To make a long story short – the run time is 2 ½ hours – Evan basks in the attention from the Murphy family who are thrilled to think that Connor actually did have a friend. Evan blossoms as two fellow nerds and he put up a website called The Connor Project, and a speech by Evan goes viral on Facebook. It is a cure for his social anxiety, based on a false premise. There never was a friendship. The fiction is born that they met and passed emails back and forth. The perfidy grows until, as it must, the bubble bursts.

“Dear Evan Hansen” is still playing on Broadway. It is touring the country to enthusiastic audiences. Little wonder. In its own way it is a universal story of the angst that is unavoidable in growing up and the frustration and missteps of parents trying to ease that angst. It is the rare parent who does not grow short with the distant, stubborn soul now occupying his child’s room. It is the rare teen who has not feared rejection by his peers and the world. The audience was filled with many young people, perhaps brought by parents hoping to open a dialogue. Personally I could identify with Evan’s mother (Jessica Phillips) and her feelings of helplessness, frustration, and desperation as she tried to ease his pain and to reach him.

There is no question but that the story hits a truthful chord. The language is the language of current adolescents and the story genuinely pulls at the heartstrings. That the music is not particularly memorable seems less important; it is serviceable and the musicians are good. The original Broadway production was at the Music Box Theatre, a much smaller venue than the Ahmanson and other tour destinations. The production suffers from the magnification. The cavernous spaces like the Ahmanson swallow up some of the dialogue and impinge on the sense of intimacy. But it would not be smart to miss it, because of these issues.

There is an honesty in “Dear Evan Hansen” that is refreshing.
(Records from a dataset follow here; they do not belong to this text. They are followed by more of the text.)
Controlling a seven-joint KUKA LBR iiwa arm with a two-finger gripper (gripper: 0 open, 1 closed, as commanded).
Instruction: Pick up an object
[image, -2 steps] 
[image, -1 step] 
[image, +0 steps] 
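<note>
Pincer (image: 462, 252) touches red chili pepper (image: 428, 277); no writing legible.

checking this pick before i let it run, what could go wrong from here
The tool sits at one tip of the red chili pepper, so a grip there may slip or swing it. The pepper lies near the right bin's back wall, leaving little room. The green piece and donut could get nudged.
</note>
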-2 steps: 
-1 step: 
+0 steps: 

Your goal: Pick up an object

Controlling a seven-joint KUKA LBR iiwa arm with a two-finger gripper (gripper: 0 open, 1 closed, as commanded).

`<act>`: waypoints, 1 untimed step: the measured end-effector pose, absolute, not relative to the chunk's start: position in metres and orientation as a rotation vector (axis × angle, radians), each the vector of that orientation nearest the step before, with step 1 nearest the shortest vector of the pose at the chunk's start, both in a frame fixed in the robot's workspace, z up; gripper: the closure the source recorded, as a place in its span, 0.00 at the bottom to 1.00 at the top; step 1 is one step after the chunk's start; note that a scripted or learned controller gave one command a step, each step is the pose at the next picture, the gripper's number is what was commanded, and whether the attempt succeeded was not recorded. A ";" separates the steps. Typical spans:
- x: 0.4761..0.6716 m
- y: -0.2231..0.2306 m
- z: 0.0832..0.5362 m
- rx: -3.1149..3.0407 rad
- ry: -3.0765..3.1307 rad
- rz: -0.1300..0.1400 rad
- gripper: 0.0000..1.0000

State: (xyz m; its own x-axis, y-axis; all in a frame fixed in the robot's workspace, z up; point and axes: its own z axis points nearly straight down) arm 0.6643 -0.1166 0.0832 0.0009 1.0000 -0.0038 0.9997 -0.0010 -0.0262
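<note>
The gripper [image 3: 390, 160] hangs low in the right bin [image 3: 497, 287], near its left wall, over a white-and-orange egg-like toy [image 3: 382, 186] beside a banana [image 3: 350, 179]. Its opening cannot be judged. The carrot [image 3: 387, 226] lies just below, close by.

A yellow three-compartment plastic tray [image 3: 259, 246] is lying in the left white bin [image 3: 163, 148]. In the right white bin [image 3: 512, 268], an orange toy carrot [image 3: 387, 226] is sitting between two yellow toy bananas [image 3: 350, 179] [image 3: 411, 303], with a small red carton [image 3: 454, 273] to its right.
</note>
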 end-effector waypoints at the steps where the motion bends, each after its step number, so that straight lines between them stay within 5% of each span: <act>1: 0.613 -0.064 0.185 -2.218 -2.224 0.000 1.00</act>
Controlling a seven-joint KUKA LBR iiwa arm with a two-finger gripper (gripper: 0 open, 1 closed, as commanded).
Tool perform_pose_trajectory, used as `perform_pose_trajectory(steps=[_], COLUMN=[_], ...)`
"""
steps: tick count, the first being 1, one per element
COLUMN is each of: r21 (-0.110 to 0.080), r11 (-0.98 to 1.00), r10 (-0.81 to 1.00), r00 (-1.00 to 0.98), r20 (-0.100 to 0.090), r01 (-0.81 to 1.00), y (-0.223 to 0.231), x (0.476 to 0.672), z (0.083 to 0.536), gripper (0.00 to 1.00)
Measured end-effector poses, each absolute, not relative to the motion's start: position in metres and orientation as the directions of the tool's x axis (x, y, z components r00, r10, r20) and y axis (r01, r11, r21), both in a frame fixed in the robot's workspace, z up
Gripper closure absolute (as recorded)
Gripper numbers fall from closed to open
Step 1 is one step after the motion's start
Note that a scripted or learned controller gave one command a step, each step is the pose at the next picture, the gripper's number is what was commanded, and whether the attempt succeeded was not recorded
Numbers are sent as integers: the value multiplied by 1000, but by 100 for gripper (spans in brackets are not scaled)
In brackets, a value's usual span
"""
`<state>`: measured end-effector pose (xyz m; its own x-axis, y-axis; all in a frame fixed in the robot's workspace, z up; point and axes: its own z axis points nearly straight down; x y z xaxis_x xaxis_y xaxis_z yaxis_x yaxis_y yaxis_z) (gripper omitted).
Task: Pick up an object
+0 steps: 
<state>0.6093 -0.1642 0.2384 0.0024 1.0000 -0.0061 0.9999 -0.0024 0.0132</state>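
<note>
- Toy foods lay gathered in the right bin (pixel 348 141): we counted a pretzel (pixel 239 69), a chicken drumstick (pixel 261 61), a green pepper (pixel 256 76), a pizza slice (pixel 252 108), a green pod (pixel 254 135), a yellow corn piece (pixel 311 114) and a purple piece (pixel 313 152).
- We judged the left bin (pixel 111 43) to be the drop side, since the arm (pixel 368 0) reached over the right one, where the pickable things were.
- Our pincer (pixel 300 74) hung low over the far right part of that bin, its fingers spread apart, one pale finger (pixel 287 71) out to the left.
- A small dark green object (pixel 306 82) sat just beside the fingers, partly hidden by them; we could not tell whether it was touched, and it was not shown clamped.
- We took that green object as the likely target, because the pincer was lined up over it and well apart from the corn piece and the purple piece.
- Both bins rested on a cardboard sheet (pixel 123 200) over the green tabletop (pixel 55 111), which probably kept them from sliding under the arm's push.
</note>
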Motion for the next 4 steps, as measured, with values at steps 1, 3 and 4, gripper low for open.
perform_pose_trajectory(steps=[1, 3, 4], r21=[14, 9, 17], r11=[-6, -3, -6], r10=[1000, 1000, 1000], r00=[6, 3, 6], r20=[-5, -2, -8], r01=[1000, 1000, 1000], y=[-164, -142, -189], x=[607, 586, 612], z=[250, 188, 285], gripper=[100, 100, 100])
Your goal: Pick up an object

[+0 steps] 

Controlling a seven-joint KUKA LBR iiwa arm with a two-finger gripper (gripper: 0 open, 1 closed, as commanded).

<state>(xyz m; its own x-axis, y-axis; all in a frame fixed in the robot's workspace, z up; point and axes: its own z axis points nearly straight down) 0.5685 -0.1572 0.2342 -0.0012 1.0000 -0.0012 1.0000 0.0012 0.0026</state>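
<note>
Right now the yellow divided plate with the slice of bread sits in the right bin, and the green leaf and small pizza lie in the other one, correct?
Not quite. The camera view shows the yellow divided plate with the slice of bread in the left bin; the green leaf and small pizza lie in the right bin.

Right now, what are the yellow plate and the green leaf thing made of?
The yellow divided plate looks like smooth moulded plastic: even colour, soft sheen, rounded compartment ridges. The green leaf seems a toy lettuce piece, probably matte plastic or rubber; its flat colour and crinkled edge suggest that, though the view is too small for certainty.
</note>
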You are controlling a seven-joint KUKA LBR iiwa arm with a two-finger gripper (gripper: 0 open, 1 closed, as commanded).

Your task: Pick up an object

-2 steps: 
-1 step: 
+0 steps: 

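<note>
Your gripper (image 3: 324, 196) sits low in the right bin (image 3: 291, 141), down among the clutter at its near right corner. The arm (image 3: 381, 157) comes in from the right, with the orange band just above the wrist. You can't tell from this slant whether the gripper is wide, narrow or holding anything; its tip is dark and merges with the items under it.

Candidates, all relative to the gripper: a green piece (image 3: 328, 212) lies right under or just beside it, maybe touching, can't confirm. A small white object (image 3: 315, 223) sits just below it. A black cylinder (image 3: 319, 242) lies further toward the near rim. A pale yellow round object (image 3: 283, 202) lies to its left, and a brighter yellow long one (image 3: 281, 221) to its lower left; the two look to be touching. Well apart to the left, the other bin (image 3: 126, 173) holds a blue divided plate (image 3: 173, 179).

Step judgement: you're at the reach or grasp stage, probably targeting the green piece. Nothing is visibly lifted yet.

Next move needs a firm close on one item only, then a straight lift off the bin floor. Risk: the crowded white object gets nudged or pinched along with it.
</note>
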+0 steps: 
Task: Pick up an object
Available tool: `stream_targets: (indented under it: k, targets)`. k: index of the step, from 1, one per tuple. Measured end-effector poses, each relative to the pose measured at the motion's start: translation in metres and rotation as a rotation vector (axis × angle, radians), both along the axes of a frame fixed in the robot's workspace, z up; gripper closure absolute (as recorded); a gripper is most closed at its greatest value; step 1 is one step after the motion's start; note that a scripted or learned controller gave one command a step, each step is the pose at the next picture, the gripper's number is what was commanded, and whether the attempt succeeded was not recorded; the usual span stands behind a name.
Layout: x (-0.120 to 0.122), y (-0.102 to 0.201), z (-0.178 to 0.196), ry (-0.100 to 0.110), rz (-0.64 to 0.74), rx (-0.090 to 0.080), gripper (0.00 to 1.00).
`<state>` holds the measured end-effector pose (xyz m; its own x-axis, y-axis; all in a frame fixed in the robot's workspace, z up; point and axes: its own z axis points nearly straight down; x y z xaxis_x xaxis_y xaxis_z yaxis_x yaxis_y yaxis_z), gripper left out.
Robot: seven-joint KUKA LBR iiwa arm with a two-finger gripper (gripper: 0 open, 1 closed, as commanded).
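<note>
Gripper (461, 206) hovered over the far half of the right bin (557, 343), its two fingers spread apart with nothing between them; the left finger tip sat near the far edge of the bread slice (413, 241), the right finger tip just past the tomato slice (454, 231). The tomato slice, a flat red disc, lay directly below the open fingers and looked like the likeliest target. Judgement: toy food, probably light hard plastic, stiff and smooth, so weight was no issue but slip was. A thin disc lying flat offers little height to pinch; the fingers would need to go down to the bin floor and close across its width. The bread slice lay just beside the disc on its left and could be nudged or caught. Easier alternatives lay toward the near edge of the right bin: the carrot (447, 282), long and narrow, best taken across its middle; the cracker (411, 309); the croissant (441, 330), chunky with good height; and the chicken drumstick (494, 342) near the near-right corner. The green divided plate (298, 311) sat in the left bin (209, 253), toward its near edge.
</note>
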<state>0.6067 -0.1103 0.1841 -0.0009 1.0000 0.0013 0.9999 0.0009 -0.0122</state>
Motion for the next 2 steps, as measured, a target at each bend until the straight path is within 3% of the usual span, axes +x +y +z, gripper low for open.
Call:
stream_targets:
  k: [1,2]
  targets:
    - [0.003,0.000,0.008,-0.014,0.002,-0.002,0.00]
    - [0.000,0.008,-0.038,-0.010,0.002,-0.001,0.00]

The actors look like real people. Teenage enthusiasm even when based on a crazy idea is magnetic and palpable. “Evan Hansen” may not be remembered for the music, but most will remember it for the message. Adolescence is tough, but rays of hope can be found in the worse situations. That is what it means to grow up.

Los Angeles ,
Weinstein is a clinical psychologist who teaches in the medical school at UCLA. She also holds a master's degree in Urban Studies and has a strong interest in history and architecture, as well as the theater.